Now, this is according to the knowledge I have leanred throughtout the months and may not be entirely accurate...
A co-processor is also more specifically and properly known as a math co-processor, and is used for the single purpose of computing math and number information.
Normal processors of the early computer era could not process direct mathematical and numerical equations and information because of their archetechture; it just couldn't support it. The only way it could process complex math functions was to be rendered first down into binary language from a compiler and then processed, an action and process that is quite time extensive. What a math co-processor was quite basically was a calculator processor, seperate of the CPU, that could drastically cut down the processing time of certain functions and programs because that was it's only dedictaed purpose, while the CPU could go on processing what it normally did at its usual speed.
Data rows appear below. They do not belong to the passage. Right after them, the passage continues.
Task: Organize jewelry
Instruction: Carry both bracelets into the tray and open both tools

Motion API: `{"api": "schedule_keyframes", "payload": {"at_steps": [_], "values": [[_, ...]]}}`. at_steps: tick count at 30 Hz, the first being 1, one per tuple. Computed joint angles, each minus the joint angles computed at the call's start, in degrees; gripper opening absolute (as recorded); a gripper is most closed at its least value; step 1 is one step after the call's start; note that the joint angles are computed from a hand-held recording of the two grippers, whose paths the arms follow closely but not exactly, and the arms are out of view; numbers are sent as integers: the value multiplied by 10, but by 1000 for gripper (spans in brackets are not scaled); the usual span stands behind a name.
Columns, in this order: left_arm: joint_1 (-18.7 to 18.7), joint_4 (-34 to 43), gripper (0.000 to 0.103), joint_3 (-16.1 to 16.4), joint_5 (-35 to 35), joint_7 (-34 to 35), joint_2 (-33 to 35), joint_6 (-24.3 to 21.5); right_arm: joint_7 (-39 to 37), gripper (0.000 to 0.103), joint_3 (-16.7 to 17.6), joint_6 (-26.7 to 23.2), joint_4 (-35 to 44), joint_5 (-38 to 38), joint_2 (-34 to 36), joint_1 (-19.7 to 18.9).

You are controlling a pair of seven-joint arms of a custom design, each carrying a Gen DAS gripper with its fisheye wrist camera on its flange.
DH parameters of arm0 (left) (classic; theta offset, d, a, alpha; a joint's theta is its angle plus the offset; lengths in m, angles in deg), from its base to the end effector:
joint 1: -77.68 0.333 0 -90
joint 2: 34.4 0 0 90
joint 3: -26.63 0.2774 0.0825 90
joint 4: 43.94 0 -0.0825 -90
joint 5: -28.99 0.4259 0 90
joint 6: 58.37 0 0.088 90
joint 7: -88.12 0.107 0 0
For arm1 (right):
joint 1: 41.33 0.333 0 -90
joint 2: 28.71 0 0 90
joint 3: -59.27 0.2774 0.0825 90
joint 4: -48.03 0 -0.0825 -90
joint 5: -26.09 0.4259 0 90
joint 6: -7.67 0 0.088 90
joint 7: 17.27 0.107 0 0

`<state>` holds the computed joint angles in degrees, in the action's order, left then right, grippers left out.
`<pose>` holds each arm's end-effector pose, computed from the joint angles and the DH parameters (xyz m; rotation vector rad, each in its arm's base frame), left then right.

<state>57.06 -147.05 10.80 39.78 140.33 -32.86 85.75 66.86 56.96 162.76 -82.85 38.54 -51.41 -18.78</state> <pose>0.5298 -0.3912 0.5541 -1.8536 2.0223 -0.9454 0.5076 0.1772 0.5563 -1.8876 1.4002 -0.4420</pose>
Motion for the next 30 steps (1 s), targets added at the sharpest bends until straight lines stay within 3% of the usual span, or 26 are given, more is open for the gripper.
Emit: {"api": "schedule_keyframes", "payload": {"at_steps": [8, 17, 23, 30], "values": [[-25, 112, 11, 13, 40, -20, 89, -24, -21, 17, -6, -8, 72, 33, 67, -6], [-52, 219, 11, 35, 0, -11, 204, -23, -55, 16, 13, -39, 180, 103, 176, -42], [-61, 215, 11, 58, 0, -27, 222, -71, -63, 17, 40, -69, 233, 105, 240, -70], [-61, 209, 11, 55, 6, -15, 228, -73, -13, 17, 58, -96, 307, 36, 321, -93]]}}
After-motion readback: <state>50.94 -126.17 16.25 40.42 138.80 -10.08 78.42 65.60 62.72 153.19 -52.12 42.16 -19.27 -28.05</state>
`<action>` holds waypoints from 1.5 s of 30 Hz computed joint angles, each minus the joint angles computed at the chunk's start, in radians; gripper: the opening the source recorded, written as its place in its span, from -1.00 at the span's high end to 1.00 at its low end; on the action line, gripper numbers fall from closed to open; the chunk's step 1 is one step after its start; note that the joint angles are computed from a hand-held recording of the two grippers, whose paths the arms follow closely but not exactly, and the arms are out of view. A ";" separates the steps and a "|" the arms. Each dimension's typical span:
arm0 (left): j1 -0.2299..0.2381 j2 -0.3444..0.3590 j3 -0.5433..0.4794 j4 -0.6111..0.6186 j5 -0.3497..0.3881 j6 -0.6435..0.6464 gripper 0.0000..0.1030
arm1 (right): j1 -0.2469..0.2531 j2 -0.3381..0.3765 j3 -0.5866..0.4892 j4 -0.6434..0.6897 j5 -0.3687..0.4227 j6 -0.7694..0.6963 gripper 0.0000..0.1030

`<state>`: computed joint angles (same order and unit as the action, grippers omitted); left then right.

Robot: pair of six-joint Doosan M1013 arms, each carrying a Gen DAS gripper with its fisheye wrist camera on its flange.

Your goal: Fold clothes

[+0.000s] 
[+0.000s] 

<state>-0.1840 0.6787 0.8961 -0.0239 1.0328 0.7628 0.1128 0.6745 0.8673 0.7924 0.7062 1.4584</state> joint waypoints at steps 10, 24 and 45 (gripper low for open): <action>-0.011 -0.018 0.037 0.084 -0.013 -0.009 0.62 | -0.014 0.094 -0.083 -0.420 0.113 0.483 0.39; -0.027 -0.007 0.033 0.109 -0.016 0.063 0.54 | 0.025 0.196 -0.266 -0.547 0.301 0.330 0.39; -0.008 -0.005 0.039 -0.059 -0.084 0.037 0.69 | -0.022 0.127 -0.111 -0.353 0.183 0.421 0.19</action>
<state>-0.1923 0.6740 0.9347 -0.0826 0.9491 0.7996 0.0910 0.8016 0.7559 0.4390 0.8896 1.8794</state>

Programs with 2-D/3-D graphics, like AutoCAD which also uses an immense amount of mathematical equations and measurements to produce the drawings, therefore can utilize the conveinance of a math co-processor to not only cut down the processing time by half, or even more, but keep the processing load off of the main processor/CPU, therefore extending it's service life.
So you -could- use a program like AutoCAD without a co-processor installed in your system, but it would be so rediculously slow to render any drawings and measurments as to be nearly useless. Installing a math co-processor would pretty much be a nessecity to be productive.
When the 486 CPU came out from Intel in 1989, it was the first CPU to have a built-in math co-processor, therefore eliminating the need for external and seperate co-processors because software at that point in history was getting advanced enough to warrant this mergance. This is why you see no math co-processors for any 486 processor or other CPU made after 1989.